» **Assigned task**: The records should be repeated word for word, pictures excluded.

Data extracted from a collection
--

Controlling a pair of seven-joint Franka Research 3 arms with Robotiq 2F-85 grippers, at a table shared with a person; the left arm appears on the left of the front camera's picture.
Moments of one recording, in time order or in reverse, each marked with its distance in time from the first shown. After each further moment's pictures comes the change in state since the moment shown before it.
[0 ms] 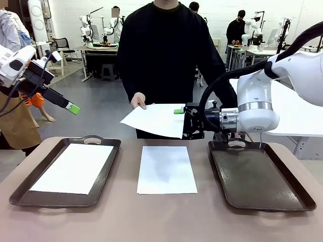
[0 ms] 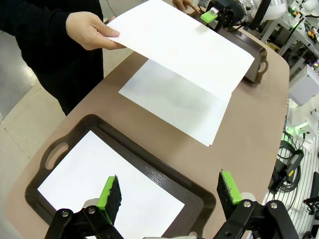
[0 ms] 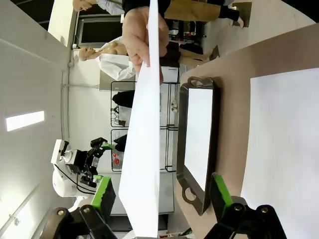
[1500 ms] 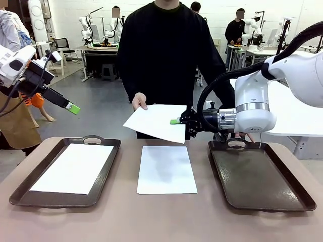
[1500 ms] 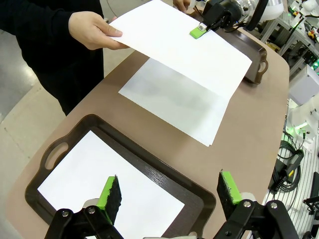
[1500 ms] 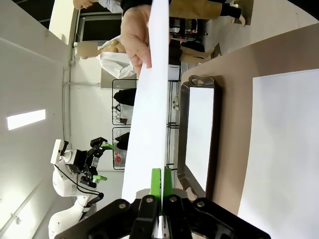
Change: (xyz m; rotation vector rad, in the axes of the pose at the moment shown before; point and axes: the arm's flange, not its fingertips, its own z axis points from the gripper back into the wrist) left arm 0.000 0.000 0.000 0.000 0.000 0.000; right arm 0.002 -0.004 -0.007 0.007 0.013 -0.005
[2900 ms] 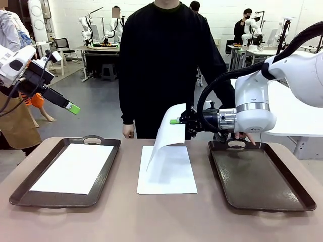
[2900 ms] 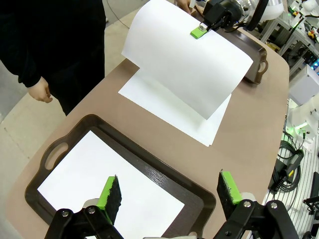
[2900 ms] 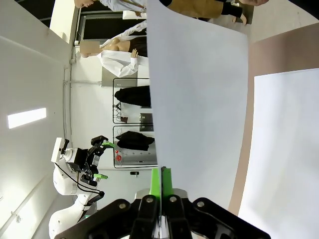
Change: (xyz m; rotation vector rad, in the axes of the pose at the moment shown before) left arm 0.000 0.000 0.000 0.000 0.000 0.000; right arm -0.001 0.001 0.000 0.005 0.008 0.003
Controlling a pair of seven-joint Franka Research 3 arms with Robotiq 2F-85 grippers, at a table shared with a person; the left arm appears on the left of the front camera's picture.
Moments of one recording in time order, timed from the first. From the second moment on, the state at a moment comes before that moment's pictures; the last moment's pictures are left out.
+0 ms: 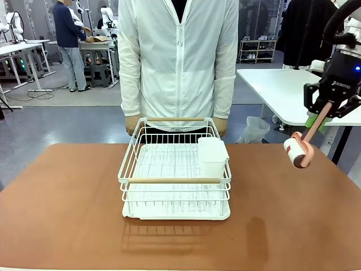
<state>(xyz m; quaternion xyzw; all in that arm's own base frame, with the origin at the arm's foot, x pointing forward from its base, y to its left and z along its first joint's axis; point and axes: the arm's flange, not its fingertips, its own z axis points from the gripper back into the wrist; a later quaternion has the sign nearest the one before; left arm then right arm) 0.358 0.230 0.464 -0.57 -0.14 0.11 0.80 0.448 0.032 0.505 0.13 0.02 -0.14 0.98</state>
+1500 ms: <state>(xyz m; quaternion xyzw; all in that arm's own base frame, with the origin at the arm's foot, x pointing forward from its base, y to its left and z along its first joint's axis) 0.358 0.230 0.464 -0.57 -0.14 0.11 0.80 0.462 0.072 0.373 0.19 -0.19 -0.66 0.70</state>
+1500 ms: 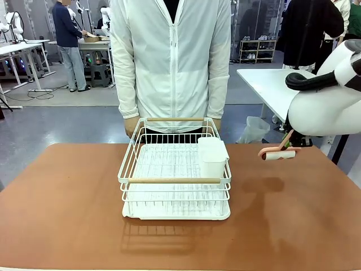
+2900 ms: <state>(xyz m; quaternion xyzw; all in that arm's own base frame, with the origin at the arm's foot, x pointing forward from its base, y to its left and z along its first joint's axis) 0.358 0.230 0.464 -0.57 -0.14 0.11 0.80 0.452 0.079 0.331 0.14 -0.10 -0.69 0.70</state>
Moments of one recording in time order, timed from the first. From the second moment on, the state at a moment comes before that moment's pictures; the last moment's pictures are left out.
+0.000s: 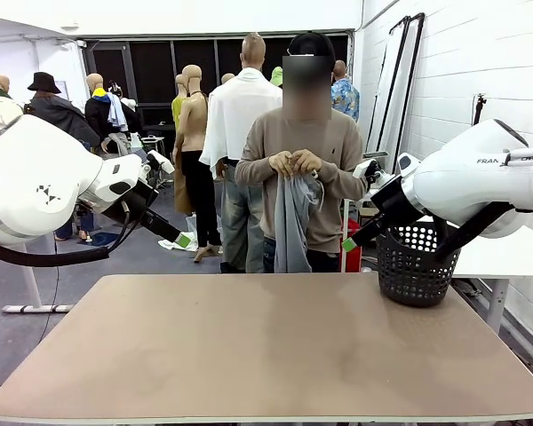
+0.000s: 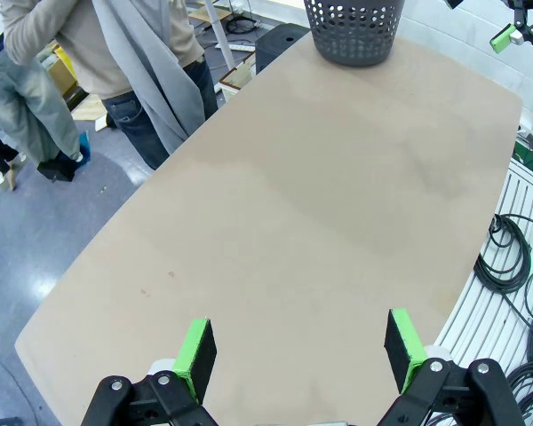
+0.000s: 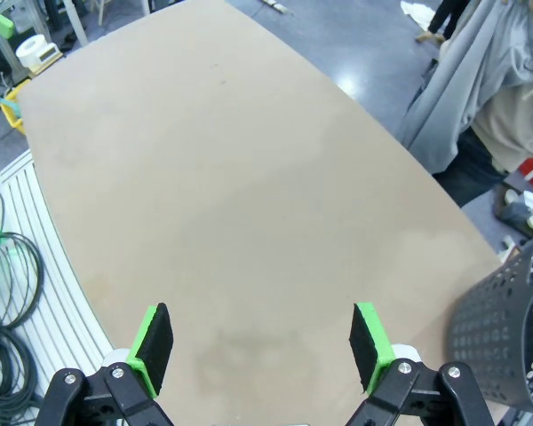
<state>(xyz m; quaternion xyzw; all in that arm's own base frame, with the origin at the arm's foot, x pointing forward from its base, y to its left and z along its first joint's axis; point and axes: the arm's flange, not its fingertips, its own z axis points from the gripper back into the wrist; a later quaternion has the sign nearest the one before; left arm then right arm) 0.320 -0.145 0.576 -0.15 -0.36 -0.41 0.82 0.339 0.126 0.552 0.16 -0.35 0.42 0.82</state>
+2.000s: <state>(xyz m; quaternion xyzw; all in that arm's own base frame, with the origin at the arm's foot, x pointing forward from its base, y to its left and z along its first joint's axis) 0.320 -0.145 0.576 -0.15 -0.36 -0.41 0.82 0.338 0.126 0.552 0.16 -0.35 0.42 0.82</state>
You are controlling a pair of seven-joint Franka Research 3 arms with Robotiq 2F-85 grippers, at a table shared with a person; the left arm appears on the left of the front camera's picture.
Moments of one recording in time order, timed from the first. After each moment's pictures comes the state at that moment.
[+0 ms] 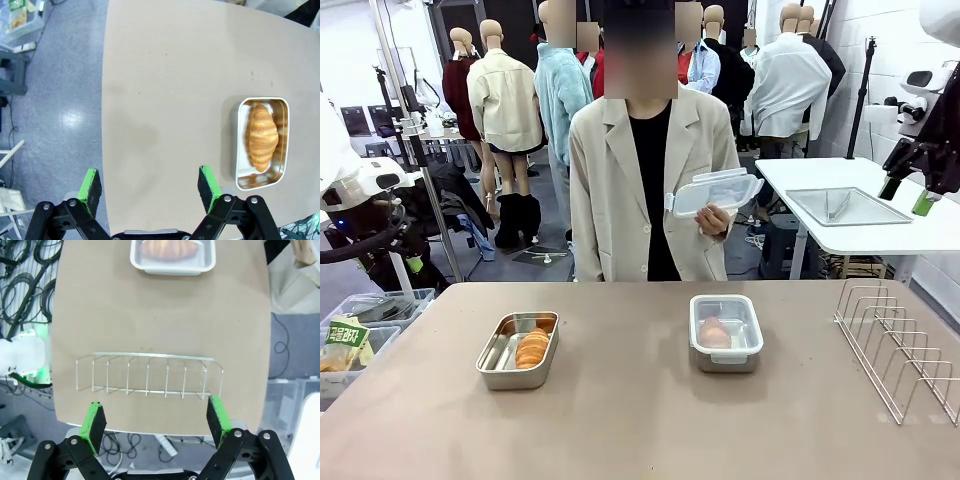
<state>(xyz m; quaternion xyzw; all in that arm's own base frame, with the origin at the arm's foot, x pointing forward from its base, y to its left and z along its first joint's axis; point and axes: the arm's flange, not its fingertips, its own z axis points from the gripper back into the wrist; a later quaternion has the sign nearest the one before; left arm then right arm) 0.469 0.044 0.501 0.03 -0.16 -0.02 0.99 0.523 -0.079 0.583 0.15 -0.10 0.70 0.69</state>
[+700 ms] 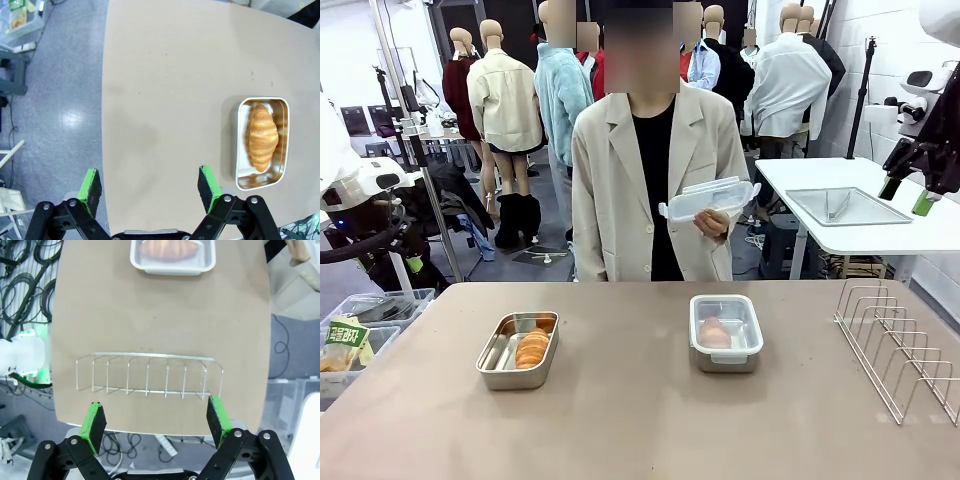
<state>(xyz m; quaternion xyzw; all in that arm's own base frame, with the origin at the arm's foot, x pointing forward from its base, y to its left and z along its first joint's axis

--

» **Result of the exercise**:
Controlling a pair of seven-joint Franka Research 3 arms with Robotiq 2F-85 grippers, at a table shared with a person; the left arm appears on the left of the front camera's picture.
Moments of one recording, in time order or in reverse, each marked with its distance in time from the first shown. After each further moment's pictures comes the change in state since the moment shown before it.
[0 ms] 
[0 ms] 
[0 ms] 
[1500 ms] 
[1500 ms] 
[1500 ms] 
Change: (xyz m; rotation vector rad, in the axes of the pose at the moment shown before; point and axes: the arm's flange, not its fingertips, its own z axis points from the gripper back into the wrist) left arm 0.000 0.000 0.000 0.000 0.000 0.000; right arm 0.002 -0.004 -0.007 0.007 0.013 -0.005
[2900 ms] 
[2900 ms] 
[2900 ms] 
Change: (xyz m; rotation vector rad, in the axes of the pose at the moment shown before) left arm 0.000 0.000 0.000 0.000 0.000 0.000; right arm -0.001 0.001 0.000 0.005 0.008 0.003
Controlling a pair of seven-joint Franka Research 3 arms with Robotiq 2F-85 grippers, at a table shared with a person; the left arm appears on the left of the front camera's picture.
Moments of one recording in time order, timed from the first. From the second moment on, the state at a moment comes before that moment's pictures; the last moment's pictures are left out.
+0 ms: 
<state>(xyz m; quaternion xyzw; all in that arm's own base frame, with the origin at the arm's foot, x pointing forward from its base, y to its left and z along its first joint's axis; point and axes: the arm's flange, not its fingertips, its own z axis points from the gripper back into the wrist; a later quaternion has the sign nearest the one before; left arm then right arm) 0.358 0.230 0.464 -0.57 -0.14 0.11 0.80 0.448 0.032 0.505 0.13 0.02 -0.14 0.98</state>
+1500 ms: <state>(xyz m; quaternion xyzw; all in that arm's own base frame, with the origin at the arm's foot, x pointing forward from its base, y to its left and z along its first joint's axis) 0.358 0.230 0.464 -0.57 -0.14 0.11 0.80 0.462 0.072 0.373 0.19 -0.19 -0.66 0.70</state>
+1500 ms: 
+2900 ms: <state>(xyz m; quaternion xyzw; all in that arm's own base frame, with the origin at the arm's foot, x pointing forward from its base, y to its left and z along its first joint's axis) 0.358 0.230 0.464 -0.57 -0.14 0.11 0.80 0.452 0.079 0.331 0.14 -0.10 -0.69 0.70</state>
Moments of one recording in time order, timed from the first. From the second moment on, the state at a moment comes before that moment's pictures; the last moment's pictures are left out.
+0.000s: 
+0.000s: 
+0.000s: 
<state>(xyz m; quaternion xyzw; all in that arm's own base frame, with the origin at the arm's foot, x pointing forward from its base, y to its left and z along its first joint's axis; point and axes: the arm's flange, not its fingertips, its own z axis points from the gripper back into the wrist; a later quaternion has the sign nearest the one before; left arm then right arm) 0.320 -0.145 0.576 -0.15 -0.36 -0.41 0.82 0.339 0.126 0.552 0.16 -0.35 0.42 0.82</state>
+2.000s: <state>(xyz m; quaternion xyzw; all in that arm's own base frame, with the origin at the arm's foot, x pointing forward from its base, y to its left and z along its first joint's axis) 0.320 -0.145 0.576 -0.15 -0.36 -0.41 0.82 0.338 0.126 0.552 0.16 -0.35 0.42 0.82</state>
You are controlling a pair of seven-joint Franka Research 3 arms with Robotiq 2F-85 grippers, at a table shared with a person; the left arm appears on the left of the front camera's picture.
Moments of one recording in time order, timed from the first. After each moment's pictures comes the state at that moment.
[+0 ms] 
<state>(xyz m; quaternion xyzw; all in that arm's own base frame, with the origin at the arm's foot, x pointing forward from its base, y to its left and z along its first joint's axis; point and axes: the arm's flange, not its fingertips, its own z axis points from the gripper back into the wrist; a later quaternion has the sign nearest the one before; left arm then right arm) 0.469 0.044 0.501 0.03 -0.16 -0.02 0.99 0.523 -0.079 0.583 0.15 -0.10 0.70 0.69</state>
[+700 ms] 
<state>(xyz m; quaternion xyzw; all in that arm's own base frame, with the origin at the arm's foot, x pointing forward from its base, y to its left and z along its first joint's axis

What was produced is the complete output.